A ball is thrown straight up with an initial speed of 60 m/s. How high does it go? Assume the accelera-
tion of gravity is 10 m/s22
2)How long is it in the air?
1. Vf^2 + 2ad = 0,
(60)^2 + 2 * (-10)d = 0,
3600 - 20d = 0,
-20d = -3600,
d = 180 m upward.
2. d = Vo*t + 0.5at^2 = 180 m upward,
60t + 0.5*(-10)t^2 = 180,
60t - 5t^2 = 180,
Rearrange terms:
-5t^2 + 60t = 180,
Divide both sides by -5:
t^2 - 12t = - 36,
t^2 - 12t + 36 = 0,
Factor and get:
(t - 6) (t - 6) = 0,
t - 6 = 0,
t = 6 s = t(up).
d = 0.5at^2 = 180 m downward,
0.5 * 10t^2 = 180,
5t^2 = 180,
t^2 = 36,
t = 6 s downward.
t(up) + t(down) = 6 + 6 = 12 s in air.
To solve this problem, we can use the equations of motion for an object in free fall under the acceleration due to gravity.
1) How high does the ball go?
To find the maximum height reached by the ball, we can use the following equation:
h = (v^2 - u^2) / (2g)
Where:
- h is the maximum height,
- v is the final velocity (which is zero at the highest point),
- u is the initial velocity,
- g is the acceleration due to gravity.
Given:
- u = 60 m/s
- g = 10 m/s^2
Substituting these values into the equation, we have:
h = (0 - 60^2) / (2 * 10)
Simplifying the equation, we get:
h = (-3600) / 20
h = -180 m
The negative sign indicates that the ball is at a height of 180 m above its initial position.
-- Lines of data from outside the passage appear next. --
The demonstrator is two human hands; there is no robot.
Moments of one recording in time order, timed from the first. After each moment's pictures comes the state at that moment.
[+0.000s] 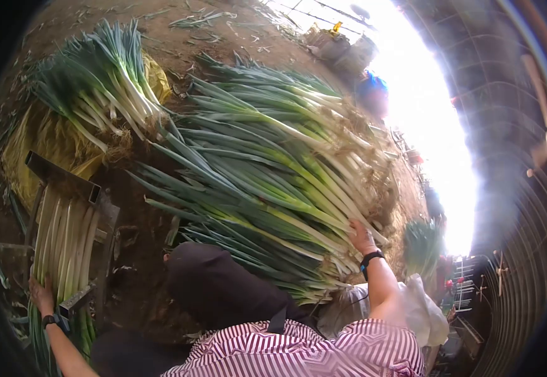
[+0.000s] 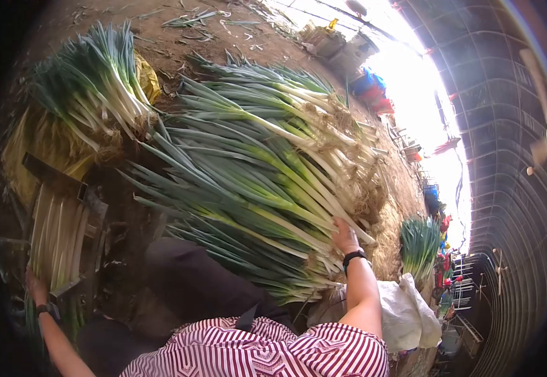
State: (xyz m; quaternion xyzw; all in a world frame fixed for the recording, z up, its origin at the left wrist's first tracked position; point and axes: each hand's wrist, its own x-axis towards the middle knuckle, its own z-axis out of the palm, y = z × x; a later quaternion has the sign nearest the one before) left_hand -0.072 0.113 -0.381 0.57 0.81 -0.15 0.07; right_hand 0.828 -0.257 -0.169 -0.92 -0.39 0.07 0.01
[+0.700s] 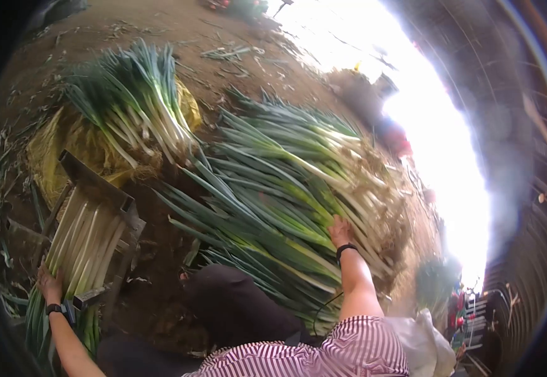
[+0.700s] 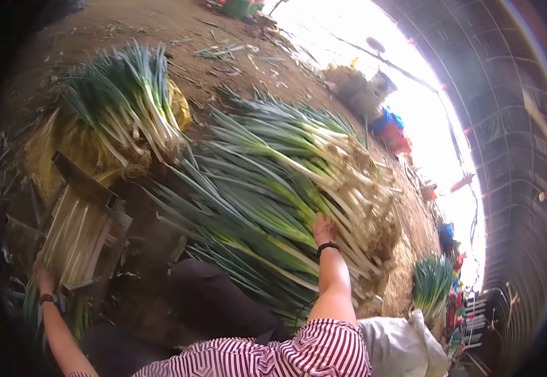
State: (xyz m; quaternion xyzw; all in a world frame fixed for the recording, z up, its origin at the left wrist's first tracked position) left_hand -0.069 0.112 -0.366 0.55 0.82 -0.11 0.15; right_hand 0.819 -0.081 -0.236 -0.90 -0.43 -0.08 -0.09
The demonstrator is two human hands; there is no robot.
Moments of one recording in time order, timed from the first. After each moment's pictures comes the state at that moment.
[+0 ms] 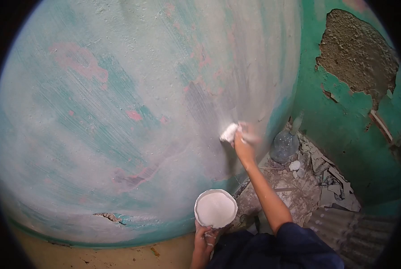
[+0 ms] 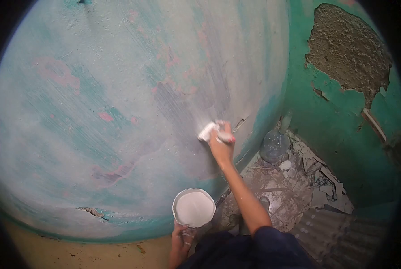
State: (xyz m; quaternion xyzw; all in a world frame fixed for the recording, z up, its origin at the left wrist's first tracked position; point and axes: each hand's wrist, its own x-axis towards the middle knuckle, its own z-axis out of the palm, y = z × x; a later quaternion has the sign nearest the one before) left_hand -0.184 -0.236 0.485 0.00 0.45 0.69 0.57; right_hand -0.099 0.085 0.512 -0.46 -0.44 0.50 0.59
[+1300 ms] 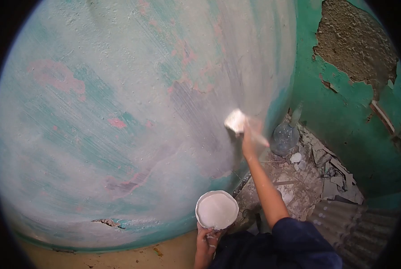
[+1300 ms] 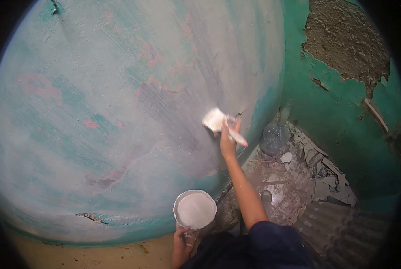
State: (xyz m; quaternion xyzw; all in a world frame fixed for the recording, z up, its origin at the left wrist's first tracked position) left_hand -0.172 -0.237 0.482 0.00 0.47 0.68 0.57; right_hand -0.085 0.115 0.448 -0.38 -0.36 0.51 0.68
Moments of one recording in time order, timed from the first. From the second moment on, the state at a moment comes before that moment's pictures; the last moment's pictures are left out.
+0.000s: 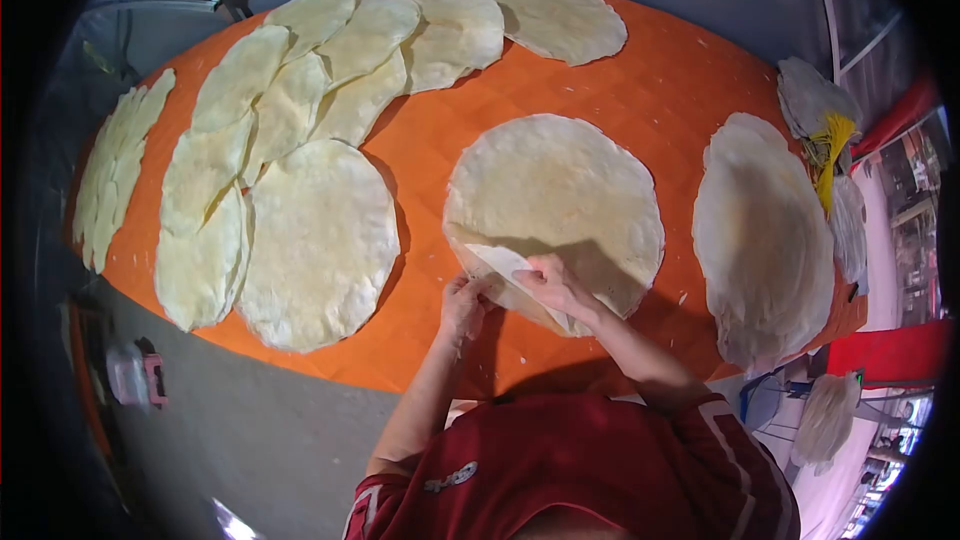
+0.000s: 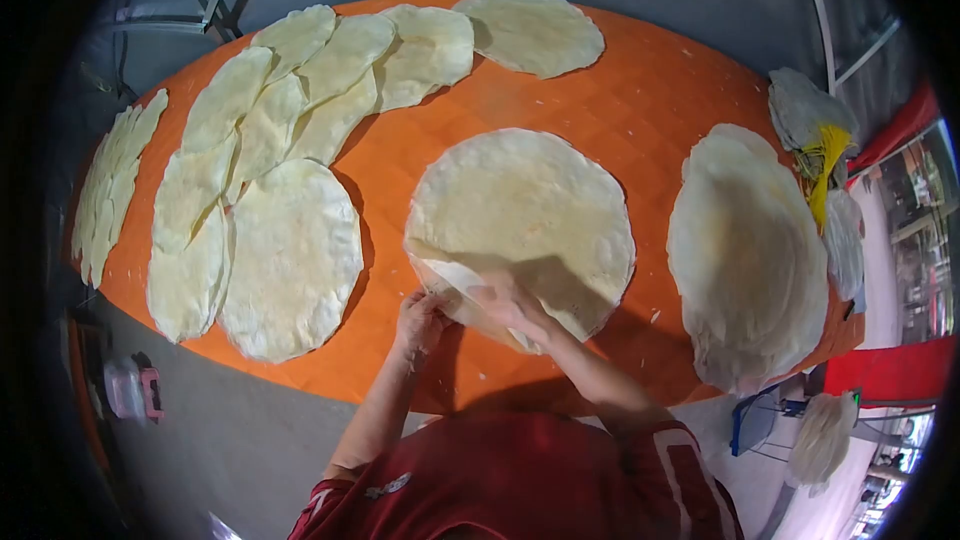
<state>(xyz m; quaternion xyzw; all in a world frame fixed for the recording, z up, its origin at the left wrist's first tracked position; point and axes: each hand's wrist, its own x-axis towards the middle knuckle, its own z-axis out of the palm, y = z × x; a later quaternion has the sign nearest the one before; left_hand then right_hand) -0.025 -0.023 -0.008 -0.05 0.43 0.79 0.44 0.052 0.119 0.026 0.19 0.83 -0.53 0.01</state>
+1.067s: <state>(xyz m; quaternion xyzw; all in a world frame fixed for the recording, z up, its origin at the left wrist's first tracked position) -0.020 -0.118 0.017 -0.01 0.37 0.82 0.43 0.057 0.100 0.119 -0.22 0.96 0.18 -0.06</state>
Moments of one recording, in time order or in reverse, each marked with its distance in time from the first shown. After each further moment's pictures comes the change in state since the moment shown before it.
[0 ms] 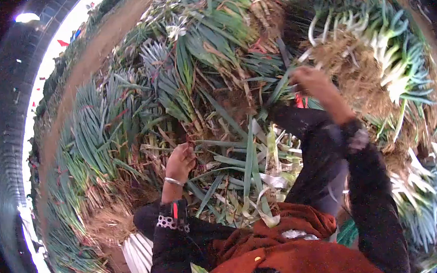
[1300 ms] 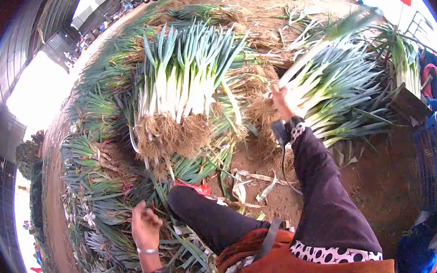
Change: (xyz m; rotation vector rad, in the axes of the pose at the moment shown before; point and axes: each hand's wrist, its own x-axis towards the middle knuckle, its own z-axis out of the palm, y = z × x) left_hand -0.107 0.010 0.346 0.192 -0.747 0.043; right_hand -0.282 0.290 -0.358 0.238 1.746 0.173
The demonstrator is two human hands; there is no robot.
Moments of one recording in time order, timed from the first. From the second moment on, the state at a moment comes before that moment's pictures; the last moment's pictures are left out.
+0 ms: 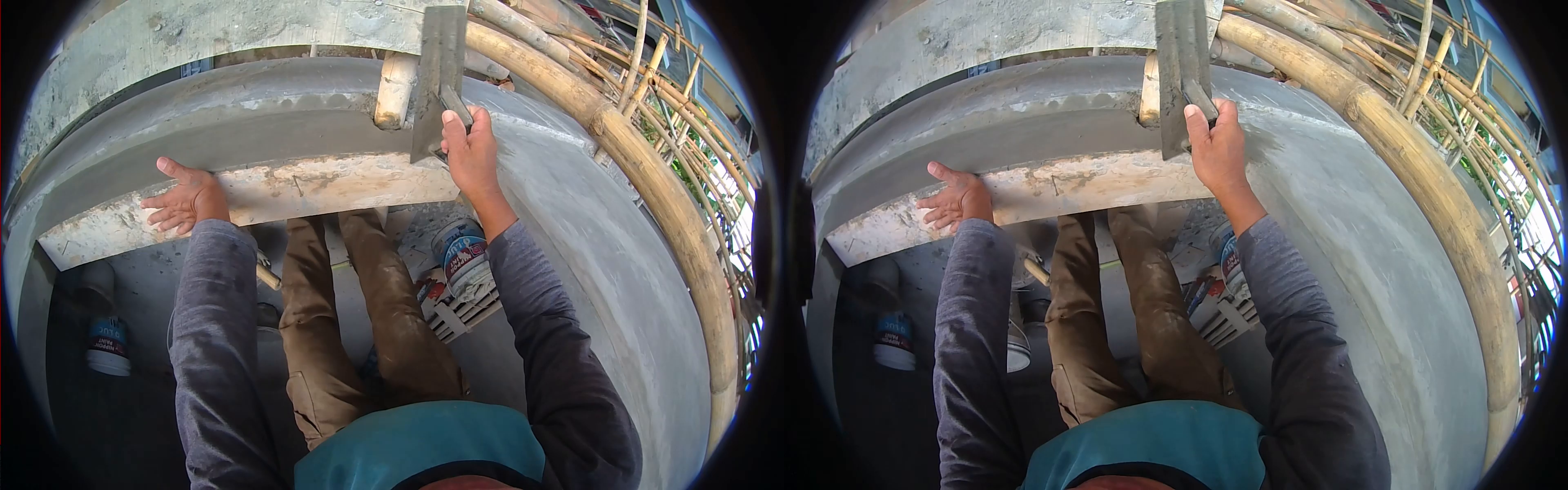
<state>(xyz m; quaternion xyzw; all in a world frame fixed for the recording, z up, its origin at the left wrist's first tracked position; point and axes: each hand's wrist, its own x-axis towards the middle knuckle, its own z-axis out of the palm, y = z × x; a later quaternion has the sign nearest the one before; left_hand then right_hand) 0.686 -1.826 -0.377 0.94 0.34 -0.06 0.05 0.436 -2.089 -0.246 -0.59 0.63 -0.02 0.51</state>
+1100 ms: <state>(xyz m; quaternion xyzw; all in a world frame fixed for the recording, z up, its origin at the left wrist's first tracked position) 0.685 -1.823 -0.373 0.94 0.32 -0.09 0.03 0.536 -2.089 -0.249 -0.69 0.22 0.46 0.51</state>
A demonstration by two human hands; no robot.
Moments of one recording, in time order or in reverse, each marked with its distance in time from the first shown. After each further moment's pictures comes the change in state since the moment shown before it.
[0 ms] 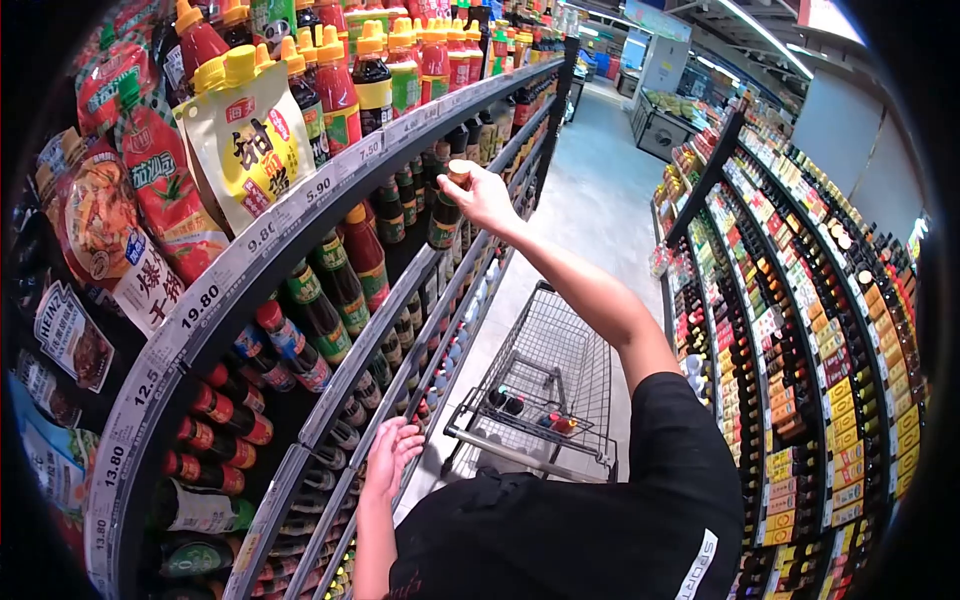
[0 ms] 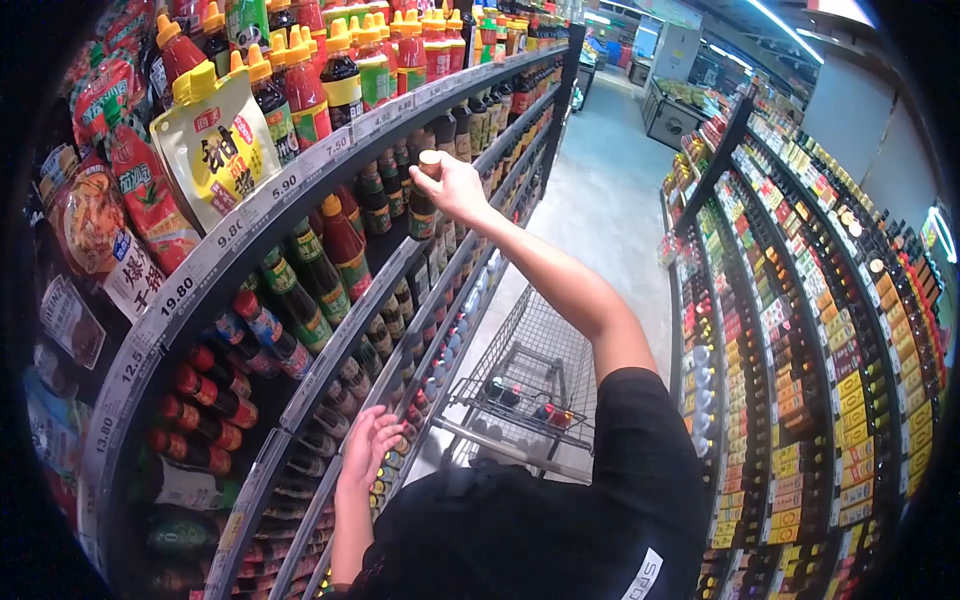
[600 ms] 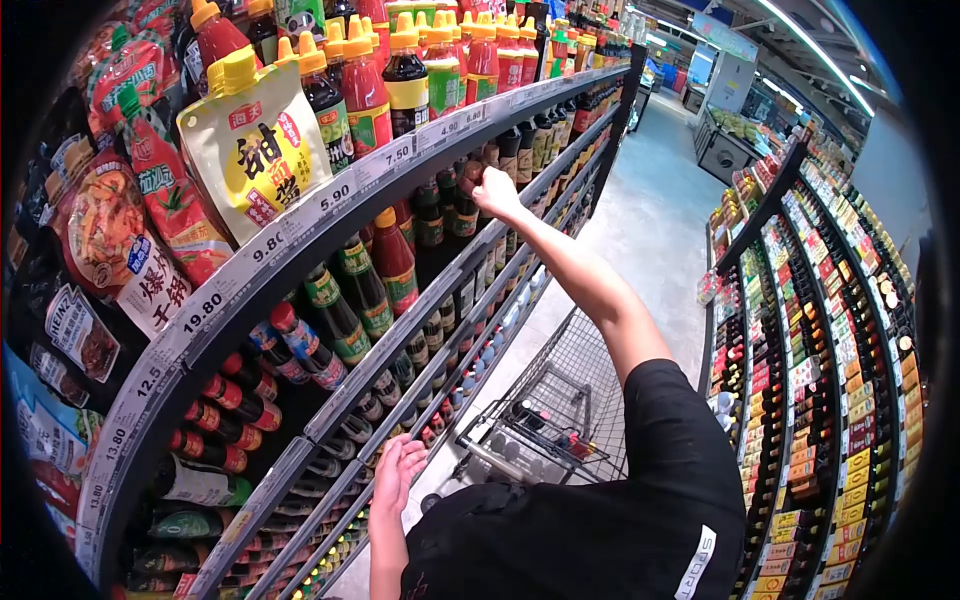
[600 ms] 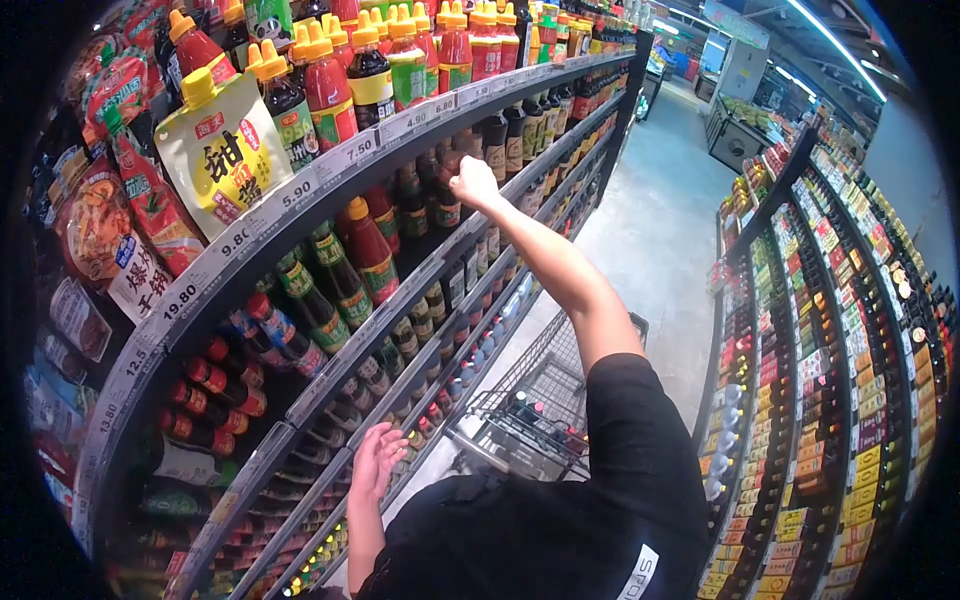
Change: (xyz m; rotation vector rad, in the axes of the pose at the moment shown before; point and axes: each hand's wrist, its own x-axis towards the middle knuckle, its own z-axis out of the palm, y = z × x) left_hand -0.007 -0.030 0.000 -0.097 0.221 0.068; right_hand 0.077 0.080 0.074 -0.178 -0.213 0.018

2) How long is it in the air?
To find the time the ball is in the air, we can use the following equation:
t = (v - u) / g
Where:
- t is the time of flight,
- v is the final velocity (which is zero at the highest point),
- u is the initial velocity,
- g is the acceleration due to gravity.
Using the given values:
t = (0 - 60) / 10
t = -6 s
Again, the negative sign indicates that the ball is in the air for 6 seconds.